WORK INSTRUCTIONS:
When you transcribe the listing, keep each line exact and drop the pictures.

DATA:
....

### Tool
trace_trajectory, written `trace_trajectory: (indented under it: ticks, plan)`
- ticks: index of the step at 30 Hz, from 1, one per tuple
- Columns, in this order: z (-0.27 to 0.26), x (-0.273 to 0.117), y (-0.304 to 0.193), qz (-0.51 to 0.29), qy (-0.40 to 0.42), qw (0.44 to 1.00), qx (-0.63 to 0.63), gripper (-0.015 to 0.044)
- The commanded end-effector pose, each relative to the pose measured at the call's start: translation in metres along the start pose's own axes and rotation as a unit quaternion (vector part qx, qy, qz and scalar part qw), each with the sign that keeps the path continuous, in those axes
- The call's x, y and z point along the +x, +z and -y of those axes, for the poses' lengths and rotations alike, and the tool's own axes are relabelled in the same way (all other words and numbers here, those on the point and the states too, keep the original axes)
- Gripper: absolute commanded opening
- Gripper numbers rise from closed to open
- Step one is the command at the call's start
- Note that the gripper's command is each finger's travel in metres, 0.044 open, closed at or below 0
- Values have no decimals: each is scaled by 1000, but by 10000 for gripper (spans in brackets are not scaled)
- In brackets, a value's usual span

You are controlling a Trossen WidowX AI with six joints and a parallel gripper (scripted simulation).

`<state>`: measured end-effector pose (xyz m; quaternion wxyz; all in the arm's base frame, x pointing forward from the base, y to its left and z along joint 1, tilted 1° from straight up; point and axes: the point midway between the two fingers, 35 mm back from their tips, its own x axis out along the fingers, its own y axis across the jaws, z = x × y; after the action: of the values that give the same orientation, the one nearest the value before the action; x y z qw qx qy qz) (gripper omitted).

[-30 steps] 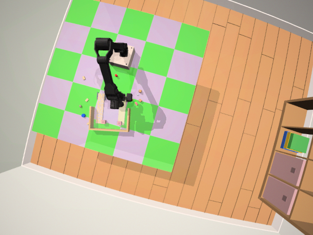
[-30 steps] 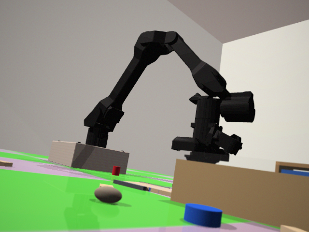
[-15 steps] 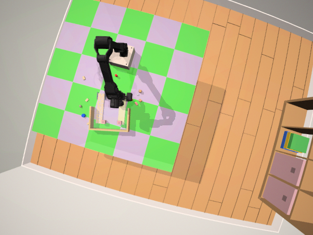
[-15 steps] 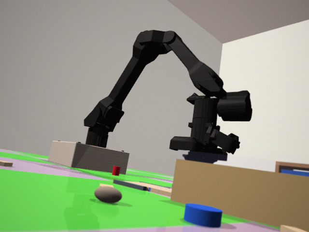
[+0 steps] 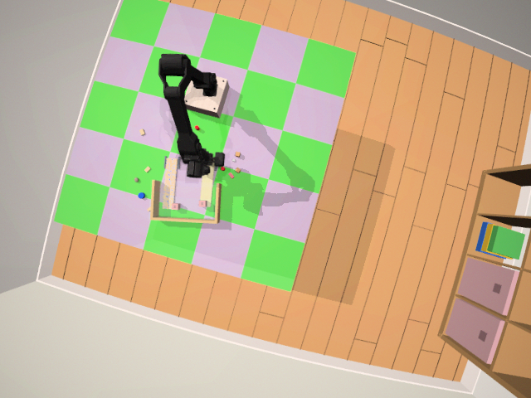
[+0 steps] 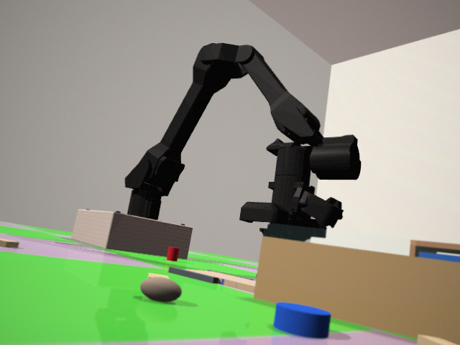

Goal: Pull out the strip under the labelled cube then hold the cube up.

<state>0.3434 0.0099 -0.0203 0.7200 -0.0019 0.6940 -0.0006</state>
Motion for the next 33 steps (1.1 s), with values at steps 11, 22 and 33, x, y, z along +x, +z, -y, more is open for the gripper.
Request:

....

ANSWER TO THE EXERCISE:
### Tool
trace_trajectory, written `trace_trajectory: (indented under it: ticks, plan)`
- ticks: index of the step at 30 Hz, from 1, one per tuple
- Columns, in this order: z (-0.27 to 0.26), x (-0.273 to 0.117), y (-0.304 to 0.193), qz (-0.51 to 0.29), qy (-0.40 to 0.42), qw (0.44 to 1.00), qx (-0.63 to 0.63), gripper (-0.015 to 0.044)
- The commanded end-effector pose, each relative to the pose measured at the call's start: translation in metres along the start pose's own axes and rotation as a unit quaternion (vector part qx, qy, qz and scalar part qw), each with the sign that keeps the path continuous, in those axes
- The call's x, y and z point along the +x, +z and -y of those axes, for the poses' lengths and rotations alike, and the tool's own axes are relabelled in the same way (all other words and numbers here, those on the point and the states too, keep the original axes)
- Gripper: absolute commanded opening
- Gripper numbers rise from closed to open
- Step one is the command at the call's start
- Note that the gripper's command is each finger's travel in metres, 0.044 open, closed at or below 0
- Values have no decimals: each is scaled by 1000, but by 10000 for gripper (spans in brackets are not scaled)
- In brackets, a value's usual span

You are controlling a Trossen WidowX AI with six joints and a parallel gripper (scripted simulation).

`<state>`: measured end-effector pose (xyz m; quaternion wxyz; all in the arm's base frame, x pointing forward from the base, y to its left and z along joint 1, tilted 1° from straight up; point and axes: the point midway between the two fingers, 35 mm back from their tips, its own x axis out along the fingers, its own y axis across the jaws, z = x × y; after the action: of the values that give the same orientation, the one nearest the value before the action; x y z qw qx qy qz) (gripper omitted).

[-30 steps] 
[-30 steps] 
[-15 steps] 
[-15 steps] 
[+0 steps] 
[+0 steps] 

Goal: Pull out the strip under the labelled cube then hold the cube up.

<state>0.3434 0.0099 -0.0203 0.7200 -0.0019 0.6940 -0.0006</state>
Motion for the next 33 steps (1.1 s), with values at steps 11, 22 and 33, x, y, z along +x, +z, -y, more is open for the gripper.
Request:

No additional work remains on the exercise.